What is needed is a careful review of the mechanisms and means in place for scrutinizing speculative policies derived from scientific models, to ensure that epidemiological models are subject to the same democratic scrutiny and review as other legal measures, and to reflect the full plurality of voices and standpoints in decision-making that a transparent, fair and socially just process of political deliberation demands.

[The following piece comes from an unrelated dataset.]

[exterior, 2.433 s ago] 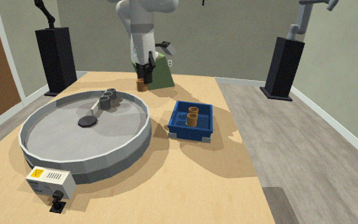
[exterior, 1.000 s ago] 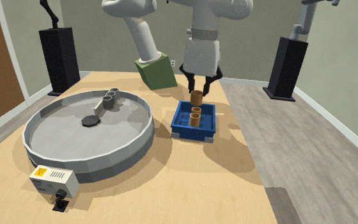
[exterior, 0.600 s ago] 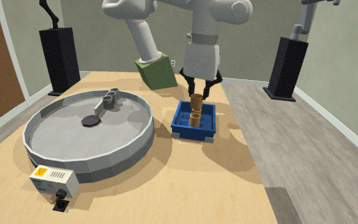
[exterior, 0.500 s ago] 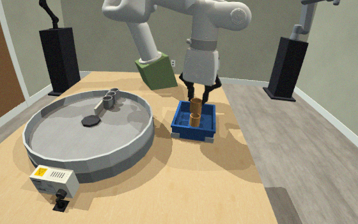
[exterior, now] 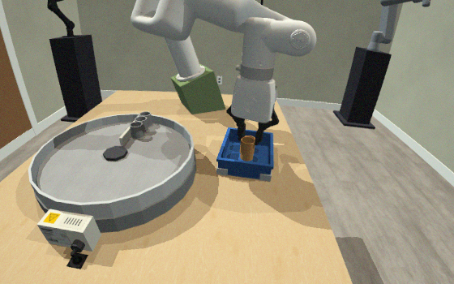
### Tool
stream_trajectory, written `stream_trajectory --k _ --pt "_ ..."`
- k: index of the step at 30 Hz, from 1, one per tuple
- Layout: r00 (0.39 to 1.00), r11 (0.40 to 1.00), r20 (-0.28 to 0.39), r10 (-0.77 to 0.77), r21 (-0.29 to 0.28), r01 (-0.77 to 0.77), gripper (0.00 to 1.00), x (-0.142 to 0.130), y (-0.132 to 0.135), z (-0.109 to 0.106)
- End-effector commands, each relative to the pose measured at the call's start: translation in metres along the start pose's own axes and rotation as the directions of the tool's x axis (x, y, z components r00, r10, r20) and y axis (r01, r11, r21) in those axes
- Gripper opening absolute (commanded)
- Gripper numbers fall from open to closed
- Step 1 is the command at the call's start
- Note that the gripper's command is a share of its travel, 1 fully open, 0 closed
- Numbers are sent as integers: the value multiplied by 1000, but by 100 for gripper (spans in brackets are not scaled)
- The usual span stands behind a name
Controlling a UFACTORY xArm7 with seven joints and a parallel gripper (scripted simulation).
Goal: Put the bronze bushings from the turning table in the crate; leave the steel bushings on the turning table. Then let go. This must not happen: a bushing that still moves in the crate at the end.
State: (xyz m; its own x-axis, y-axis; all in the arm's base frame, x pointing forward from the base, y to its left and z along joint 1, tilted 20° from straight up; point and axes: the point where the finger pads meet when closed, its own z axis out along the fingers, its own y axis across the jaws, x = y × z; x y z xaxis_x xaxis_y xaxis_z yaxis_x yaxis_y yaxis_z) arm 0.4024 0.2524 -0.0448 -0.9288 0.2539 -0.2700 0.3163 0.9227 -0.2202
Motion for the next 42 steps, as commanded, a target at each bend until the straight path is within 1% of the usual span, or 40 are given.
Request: stream_trajectory --k 1,11,21,36,42 --pt "1000 1000 1 0 -3 0 0 0 1 -1" --pt "1000 1000 1 0 -3 0 0 0 1 -1" --pt "1000 1000 1 0 -3 0 0 0 1 6" --pt "1000 1000 1 0 -3 0 0 0 1 31" --pt "1000 1000 1 0 -3 0 0 0 1 36"
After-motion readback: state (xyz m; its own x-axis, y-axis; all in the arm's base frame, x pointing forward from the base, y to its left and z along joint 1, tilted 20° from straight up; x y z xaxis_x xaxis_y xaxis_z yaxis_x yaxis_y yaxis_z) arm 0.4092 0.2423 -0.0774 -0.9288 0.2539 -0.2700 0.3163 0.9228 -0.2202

This would entail making sure that scientific models and data visualization reflect the full spectrum of system processes and relations that constitute the diversity of interests and concerns in a given population, irrespective of their legal status. But it also includes opening scientific models to questions from critical individuals and groups outside the closed circle of health experts, epidemiologists and public health officials, who have kept the critical task of defining the basic building blocks of data models and simulations firmly in their hands.